- _Assignment_:
Up to and including the line with "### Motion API", return every line from the start of the entries below exactly.

[Stored data entries]
......

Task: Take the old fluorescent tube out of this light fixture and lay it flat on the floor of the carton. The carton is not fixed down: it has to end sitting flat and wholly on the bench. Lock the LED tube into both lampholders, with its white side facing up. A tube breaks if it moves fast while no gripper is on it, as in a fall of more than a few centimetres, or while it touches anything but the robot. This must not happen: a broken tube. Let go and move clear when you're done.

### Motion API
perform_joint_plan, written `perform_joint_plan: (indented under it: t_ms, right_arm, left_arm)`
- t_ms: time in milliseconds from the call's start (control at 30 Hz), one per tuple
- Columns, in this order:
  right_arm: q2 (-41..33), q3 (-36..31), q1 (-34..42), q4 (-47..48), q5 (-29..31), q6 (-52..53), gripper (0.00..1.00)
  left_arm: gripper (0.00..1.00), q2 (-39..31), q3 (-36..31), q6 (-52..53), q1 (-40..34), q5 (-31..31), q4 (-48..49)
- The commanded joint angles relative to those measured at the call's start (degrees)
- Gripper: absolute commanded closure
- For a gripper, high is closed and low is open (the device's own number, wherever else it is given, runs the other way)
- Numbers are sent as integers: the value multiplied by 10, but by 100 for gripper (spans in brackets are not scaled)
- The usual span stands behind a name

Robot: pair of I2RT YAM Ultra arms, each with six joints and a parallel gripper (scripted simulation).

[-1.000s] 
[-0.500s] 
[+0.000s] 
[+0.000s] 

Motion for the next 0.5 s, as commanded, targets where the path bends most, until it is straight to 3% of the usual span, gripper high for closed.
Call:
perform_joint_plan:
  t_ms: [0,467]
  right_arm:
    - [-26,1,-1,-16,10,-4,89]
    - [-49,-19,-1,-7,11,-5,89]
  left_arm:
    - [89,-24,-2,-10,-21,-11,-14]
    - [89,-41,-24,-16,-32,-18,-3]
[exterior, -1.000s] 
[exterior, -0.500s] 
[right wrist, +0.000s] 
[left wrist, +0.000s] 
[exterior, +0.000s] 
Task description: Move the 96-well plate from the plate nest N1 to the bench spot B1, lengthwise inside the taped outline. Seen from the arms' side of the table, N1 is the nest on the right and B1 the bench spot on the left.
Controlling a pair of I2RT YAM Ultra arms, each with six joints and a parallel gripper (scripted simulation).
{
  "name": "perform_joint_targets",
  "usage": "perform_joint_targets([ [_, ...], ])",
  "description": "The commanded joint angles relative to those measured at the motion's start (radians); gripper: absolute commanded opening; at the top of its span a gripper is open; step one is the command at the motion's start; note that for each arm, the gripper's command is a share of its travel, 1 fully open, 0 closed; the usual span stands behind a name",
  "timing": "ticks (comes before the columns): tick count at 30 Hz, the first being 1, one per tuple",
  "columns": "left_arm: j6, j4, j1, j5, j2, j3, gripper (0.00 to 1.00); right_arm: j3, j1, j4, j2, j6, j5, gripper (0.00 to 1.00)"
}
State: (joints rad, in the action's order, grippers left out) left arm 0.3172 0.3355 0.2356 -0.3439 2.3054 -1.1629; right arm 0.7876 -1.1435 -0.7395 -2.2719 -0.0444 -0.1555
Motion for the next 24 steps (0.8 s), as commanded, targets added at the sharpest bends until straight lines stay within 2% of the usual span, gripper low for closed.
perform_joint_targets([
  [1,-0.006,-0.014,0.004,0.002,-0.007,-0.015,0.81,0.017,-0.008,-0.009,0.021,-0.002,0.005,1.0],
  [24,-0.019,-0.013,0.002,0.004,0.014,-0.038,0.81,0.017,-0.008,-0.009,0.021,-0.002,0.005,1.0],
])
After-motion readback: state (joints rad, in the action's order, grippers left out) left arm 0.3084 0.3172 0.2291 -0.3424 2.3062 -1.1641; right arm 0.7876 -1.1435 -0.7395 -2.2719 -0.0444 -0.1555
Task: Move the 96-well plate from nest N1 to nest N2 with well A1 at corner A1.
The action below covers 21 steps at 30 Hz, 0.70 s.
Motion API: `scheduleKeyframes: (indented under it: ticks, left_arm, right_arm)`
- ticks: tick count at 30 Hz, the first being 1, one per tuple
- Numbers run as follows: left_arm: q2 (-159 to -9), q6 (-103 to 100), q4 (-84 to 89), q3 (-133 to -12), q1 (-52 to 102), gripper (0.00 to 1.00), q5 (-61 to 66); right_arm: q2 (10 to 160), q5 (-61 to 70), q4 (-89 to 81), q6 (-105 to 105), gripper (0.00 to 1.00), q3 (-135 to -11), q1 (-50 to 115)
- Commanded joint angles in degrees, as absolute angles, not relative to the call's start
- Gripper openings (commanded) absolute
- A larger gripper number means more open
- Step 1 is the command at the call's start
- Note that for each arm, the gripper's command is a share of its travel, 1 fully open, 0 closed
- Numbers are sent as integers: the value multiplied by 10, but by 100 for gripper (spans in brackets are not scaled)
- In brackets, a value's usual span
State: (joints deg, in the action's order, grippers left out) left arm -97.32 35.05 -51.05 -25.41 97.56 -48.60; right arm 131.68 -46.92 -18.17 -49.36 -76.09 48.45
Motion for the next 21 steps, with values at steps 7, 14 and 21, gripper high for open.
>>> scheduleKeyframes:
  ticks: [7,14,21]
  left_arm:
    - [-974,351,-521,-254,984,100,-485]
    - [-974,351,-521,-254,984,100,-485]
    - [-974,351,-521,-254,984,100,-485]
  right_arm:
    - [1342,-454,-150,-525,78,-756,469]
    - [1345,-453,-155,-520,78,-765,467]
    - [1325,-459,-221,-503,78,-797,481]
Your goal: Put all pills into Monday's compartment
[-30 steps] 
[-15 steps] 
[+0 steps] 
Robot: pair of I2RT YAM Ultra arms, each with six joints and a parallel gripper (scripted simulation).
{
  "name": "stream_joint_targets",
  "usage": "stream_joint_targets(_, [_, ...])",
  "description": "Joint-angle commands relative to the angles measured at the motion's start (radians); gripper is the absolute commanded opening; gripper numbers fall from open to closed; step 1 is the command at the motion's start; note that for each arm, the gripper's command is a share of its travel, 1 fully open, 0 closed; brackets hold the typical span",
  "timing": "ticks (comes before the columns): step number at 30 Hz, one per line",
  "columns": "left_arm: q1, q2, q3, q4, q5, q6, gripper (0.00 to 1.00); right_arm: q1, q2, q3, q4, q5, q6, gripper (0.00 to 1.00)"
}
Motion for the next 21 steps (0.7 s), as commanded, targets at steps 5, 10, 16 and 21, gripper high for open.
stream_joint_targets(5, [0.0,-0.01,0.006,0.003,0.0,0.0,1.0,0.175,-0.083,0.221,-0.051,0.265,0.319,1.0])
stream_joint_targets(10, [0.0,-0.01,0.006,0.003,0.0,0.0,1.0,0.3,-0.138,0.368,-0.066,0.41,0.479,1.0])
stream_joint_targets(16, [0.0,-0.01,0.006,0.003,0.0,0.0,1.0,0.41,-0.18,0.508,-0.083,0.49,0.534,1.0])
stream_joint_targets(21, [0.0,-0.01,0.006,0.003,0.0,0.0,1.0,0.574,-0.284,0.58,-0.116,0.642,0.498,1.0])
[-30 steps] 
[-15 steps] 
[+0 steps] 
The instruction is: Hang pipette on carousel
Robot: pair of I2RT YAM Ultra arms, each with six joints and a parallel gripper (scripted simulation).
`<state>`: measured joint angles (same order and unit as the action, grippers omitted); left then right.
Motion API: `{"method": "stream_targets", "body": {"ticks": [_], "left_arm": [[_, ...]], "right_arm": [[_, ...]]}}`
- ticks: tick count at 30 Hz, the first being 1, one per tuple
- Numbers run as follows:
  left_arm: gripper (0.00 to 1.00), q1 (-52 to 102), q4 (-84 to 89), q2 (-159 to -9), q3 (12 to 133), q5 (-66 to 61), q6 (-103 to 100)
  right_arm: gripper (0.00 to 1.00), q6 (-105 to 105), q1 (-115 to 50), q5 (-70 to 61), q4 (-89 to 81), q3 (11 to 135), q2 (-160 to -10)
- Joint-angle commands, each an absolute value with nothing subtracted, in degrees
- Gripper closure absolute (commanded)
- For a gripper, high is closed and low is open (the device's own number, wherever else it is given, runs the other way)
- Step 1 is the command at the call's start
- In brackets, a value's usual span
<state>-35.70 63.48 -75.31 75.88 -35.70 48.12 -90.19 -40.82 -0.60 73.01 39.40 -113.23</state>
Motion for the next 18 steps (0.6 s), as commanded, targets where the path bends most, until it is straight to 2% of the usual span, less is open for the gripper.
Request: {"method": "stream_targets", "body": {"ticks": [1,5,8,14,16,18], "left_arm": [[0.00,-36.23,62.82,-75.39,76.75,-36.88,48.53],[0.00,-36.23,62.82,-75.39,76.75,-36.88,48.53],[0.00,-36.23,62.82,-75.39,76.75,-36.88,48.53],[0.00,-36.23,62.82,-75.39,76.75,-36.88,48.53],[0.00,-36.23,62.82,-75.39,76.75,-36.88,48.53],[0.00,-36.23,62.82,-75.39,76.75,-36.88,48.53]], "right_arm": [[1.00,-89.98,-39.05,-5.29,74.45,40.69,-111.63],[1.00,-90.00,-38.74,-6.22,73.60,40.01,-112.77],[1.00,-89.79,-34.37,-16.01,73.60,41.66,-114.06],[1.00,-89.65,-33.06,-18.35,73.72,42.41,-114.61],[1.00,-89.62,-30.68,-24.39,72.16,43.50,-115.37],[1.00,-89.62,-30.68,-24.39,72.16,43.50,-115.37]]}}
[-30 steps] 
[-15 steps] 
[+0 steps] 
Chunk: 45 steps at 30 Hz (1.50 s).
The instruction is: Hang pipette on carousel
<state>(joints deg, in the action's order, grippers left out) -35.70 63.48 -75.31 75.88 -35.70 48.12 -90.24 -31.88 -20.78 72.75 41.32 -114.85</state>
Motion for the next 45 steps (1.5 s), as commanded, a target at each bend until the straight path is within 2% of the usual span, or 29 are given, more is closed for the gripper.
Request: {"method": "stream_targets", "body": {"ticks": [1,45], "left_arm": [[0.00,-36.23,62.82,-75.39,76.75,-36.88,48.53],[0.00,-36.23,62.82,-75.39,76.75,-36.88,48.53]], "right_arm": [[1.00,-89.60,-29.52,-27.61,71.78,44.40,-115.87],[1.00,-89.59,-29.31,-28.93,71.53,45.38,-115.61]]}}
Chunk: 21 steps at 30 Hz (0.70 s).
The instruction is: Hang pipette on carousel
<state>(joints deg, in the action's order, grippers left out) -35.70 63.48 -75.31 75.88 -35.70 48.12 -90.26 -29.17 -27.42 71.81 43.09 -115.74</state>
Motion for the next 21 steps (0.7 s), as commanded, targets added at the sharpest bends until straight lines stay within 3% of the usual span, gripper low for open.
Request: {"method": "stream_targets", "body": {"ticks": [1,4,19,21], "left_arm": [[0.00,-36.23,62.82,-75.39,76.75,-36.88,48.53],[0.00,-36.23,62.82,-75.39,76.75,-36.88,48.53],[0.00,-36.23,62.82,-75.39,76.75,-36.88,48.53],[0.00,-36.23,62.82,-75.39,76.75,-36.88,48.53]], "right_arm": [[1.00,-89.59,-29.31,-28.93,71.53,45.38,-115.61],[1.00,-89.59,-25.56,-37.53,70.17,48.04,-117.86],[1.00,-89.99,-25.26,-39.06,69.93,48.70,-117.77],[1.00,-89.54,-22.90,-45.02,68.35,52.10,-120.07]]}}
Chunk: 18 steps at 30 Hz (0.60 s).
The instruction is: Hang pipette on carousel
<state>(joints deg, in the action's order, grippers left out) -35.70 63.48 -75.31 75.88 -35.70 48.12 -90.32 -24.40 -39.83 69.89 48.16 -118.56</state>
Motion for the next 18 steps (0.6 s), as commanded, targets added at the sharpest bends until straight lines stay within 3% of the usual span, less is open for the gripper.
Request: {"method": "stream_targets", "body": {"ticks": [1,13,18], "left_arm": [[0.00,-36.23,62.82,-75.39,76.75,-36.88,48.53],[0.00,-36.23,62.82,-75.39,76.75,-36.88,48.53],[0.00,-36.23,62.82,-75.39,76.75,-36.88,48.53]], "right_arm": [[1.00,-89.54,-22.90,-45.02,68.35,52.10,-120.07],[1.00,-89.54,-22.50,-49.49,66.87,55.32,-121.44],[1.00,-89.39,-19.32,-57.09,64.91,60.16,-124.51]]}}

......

- _Task response_:
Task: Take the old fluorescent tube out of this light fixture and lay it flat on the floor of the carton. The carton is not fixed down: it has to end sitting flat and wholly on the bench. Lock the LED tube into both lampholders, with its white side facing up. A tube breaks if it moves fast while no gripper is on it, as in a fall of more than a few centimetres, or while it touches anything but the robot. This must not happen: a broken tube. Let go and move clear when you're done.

### Motion API

The submitted answer is complete.